What we really want to do instead is to eliminate any strong signal from Nyquist zones that are not of interest and let through the signals from the Nyquist zone that is of interest to us. If we're in the first zone, then a low-pass filter is fine, but for all the other zones, we need a band-pas filter that will allow us to get the useful signals from that zone and remove junk that we don't need that's coming from the other zones.
So let's take a look at this example:
Here we have a signal in the third Nyquist zone that is being let through by a band-pass filter. Our ADC will need to only have the sampling frequency of twice the bandwidth of the signal to reconstruct it, but we always need to keep in mind that this is actually a signal from the third zone, when we need to calculate the frequencies inside of our signal. This procedure is often called bandpass sampling or undersampling.
Now, after all this exposition, to answer your question when:
Well, let's take a look at radio, perhaps something in the microwave spectrum, maybe WiFi. A typical old-style WiFi channel might have 20 MHz of bandwidth, but the carrier frequency would be around 2.4 GHz. So, if we take our naive approach to sampling the signal directly, we'd need a 5 GHz ADC to see our signal, even though we're only interested in particular 20 MHz of spectrum. A 5 GHz analog to digital converter is something that is very complicated and expensive and it requires very complicated and expensive design too. On the other hand, a 40 MHz ADC is something that is not as "magical" as a 5 GHz ADC.

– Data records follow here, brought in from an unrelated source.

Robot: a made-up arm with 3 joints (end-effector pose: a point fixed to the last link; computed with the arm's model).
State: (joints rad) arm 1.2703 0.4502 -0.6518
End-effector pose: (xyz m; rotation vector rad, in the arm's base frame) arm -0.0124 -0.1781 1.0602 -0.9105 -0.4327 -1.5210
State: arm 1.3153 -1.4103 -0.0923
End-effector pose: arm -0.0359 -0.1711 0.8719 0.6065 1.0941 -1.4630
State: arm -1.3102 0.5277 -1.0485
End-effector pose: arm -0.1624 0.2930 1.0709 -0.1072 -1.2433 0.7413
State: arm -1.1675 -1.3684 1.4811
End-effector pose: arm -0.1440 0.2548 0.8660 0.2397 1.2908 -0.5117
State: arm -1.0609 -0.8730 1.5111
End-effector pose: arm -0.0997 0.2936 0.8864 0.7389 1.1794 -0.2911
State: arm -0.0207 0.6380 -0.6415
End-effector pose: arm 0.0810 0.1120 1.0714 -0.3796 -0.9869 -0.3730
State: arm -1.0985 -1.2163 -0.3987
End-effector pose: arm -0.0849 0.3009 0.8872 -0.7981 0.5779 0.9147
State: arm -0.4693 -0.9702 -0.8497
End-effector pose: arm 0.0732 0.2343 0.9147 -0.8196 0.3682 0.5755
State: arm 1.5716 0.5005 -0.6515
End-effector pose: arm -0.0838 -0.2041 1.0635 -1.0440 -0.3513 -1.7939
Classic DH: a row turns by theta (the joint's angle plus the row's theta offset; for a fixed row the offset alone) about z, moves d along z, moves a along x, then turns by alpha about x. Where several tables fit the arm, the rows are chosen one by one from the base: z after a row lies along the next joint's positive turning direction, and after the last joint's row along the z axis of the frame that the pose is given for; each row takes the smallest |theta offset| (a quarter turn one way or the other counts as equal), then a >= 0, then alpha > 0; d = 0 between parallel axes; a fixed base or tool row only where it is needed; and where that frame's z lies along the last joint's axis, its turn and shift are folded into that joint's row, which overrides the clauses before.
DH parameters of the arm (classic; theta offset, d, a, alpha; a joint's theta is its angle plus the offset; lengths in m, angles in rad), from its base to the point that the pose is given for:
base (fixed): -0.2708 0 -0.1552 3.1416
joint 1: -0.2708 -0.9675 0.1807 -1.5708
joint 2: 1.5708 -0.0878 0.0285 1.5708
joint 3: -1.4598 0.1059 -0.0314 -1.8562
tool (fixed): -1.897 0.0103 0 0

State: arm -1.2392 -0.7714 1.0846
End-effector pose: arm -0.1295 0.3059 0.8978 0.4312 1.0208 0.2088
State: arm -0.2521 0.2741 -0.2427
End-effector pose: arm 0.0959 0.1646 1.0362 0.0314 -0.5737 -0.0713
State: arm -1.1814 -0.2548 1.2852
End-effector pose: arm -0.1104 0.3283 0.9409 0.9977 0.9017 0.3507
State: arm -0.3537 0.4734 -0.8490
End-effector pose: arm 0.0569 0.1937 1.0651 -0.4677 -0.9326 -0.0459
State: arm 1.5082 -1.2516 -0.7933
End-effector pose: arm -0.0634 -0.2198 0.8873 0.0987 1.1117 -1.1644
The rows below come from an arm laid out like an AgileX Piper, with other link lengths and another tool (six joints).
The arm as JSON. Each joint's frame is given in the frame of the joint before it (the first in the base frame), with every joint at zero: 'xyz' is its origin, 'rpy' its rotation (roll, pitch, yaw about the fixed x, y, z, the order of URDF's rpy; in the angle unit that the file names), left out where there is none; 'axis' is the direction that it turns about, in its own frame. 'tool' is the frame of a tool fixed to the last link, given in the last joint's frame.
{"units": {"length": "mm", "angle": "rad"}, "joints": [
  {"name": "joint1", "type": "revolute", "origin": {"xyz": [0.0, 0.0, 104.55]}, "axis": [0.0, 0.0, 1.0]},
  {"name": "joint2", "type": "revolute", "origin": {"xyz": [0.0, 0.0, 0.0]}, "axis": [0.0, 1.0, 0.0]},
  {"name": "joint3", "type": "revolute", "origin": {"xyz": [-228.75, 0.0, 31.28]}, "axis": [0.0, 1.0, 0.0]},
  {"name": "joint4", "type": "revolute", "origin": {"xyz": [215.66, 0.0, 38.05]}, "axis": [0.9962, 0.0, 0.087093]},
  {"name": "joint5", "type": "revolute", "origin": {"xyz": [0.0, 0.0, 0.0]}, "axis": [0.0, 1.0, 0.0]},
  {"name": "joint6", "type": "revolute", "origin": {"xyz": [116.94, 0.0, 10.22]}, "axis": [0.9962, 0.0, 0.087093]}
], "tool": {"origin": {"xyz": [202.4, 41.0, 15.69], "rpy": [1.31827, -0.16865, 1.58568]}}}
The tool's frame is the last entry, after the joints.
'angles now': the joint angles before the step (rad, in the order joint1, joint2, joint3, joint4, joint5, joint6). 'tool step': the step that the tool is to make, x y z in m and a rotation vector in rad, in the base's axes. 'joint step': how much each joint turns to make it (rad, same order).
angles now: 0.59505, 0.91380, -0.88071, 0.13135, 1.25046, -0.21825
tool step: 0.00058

One thing that needs to be kept in mind is that, although we could in theory capture out signal with a 40 MHz ADC, we'd need very sharp anti-aliasing filters, so in practice we don't really want to run the sampling frequency too close to the bandwidth. Another thing that's also overlooked is that the circuitry of a real-life ADC behaves as a filter on its own. The filtering effects of an ADC need to be taken into account when doing band-pass sampling. Quite often, there are special ADCs with bandwidths much wider than the sampling rate that are specifically designed with band-pass sampling in mind.
Finally, there's the other side of the story as well called compressed sensing. I'm not an expert in that, and it's something that's still a bit new, but the basic idea is that if certain assumptions are fulfilled (such as that the spectrum is sparse), we can sample at frequencies even lower than twice the bandwidth of the signal.